*Problem requirements*:
Make an exact copy of the records below. Include every line.

*Items listed in a dataset*:
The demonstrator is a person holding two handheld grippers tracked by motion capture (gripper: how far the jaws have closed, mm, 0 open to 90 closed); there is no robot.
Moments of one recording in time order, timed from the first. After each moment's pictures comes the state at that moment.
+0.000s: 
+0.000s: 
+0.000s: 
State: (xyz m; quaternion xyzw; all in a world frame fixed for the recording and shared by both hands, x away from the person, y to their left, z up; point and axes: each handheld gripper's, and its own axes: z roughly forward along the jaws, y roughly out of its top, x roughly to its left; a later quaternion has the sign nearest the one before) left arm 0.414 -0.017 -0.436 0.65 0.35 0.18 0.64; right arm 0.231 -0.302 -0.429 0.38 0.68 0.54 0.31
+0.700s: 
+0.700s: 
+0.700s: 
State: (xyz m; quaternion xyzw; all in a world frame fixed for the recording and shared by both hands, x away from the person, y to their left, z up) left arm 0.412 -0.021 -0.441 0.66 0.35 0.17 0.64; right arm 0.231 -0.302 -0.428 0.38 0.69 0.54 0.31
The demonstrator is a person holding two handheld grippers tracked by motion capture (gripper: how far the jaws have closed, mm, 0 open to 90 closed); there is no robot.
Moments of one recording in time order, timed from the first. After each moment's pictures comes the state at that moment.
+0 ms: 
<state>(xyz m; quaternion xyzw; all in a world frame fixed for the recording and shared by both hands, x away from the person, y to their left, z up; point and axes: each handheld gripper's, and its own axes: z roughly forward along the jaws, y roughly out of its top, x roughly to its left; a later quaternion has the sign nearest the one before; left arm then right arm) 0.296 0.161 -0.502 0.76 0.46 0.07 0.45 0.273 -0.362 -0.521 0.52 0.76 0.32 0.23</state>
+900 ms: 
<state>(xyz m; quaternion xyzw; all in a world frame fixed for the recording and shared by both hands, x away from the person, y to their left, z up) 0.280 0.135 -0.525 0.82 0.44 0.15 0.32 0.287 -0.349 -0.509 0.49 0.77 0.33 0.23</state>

*The answer*:
The demonstrator is a person holding two handheld grippers tracked by motion capture (gripper: how far the jaws have closed, mm, 0 open to 90 closed); there is no robot.
Moments of one recording in time order, timed from the first. After each moment's pictures comes the state at that moment.
+0.000s: 
+0.000s: 
+0.000s: 
State: (xyz m; quaternion xyzw; all in a world frame fixed for the recording and shared by both hands, x away from the person, y to their left, z up; point and axes: each handheld gripper's, and its own axes: z roughly forward along the jaws, y roughly out of its top, x roughly to its left; a later quaternion has the sign nearest the one before) left arm 0.414 -0.017 -0.436 0.65 0.35 0.18 0.64; right arm 0.231 -0.302 -0.429 0.38 0.68 0.54 0.31
+0.700s: 
+0.700s: 
+0.700s: 
State: (xyz m; quaternion xyzw; all in a world frame fixed for the recording and shared by both hands, x away from the person, y to their left, z up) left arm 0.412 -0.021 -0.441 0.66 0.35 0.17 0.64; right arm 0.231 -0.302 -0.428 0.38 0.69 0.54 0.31
The demonstrator is a person holding two handheld grippers tracked by motion capture (gripper: how far the jaws have closed, mm, 0 open to 90 closed); there is no robot.
Moments of one recording in time order, timed from the first. After each moment's pictures comes the state at that moment.
+0 ms: 
<state>(xyz m; quaternion xyzw; all in a world frame fixed for the recording and shared by both hands, x away from the person, y to their left, z up; point and axes: each handheld gripper's, and its own axes: z roughly forward along the jaws, y roughly out of its top, x roughly to its left; a later quaternion has the sign nearest the one before; left arm then right arm) 0.296 0.161 -0.502 0.76 0.46 0.07 0.45 0.273 -0.362 -0.521 0.52 0.76 0.32 0.23</state>
+900 ms: 
<state>(xyz m; quaternion xyzw; all in a world frame fixed for the recording and shared by both hands, x away from the person, y to their left, z up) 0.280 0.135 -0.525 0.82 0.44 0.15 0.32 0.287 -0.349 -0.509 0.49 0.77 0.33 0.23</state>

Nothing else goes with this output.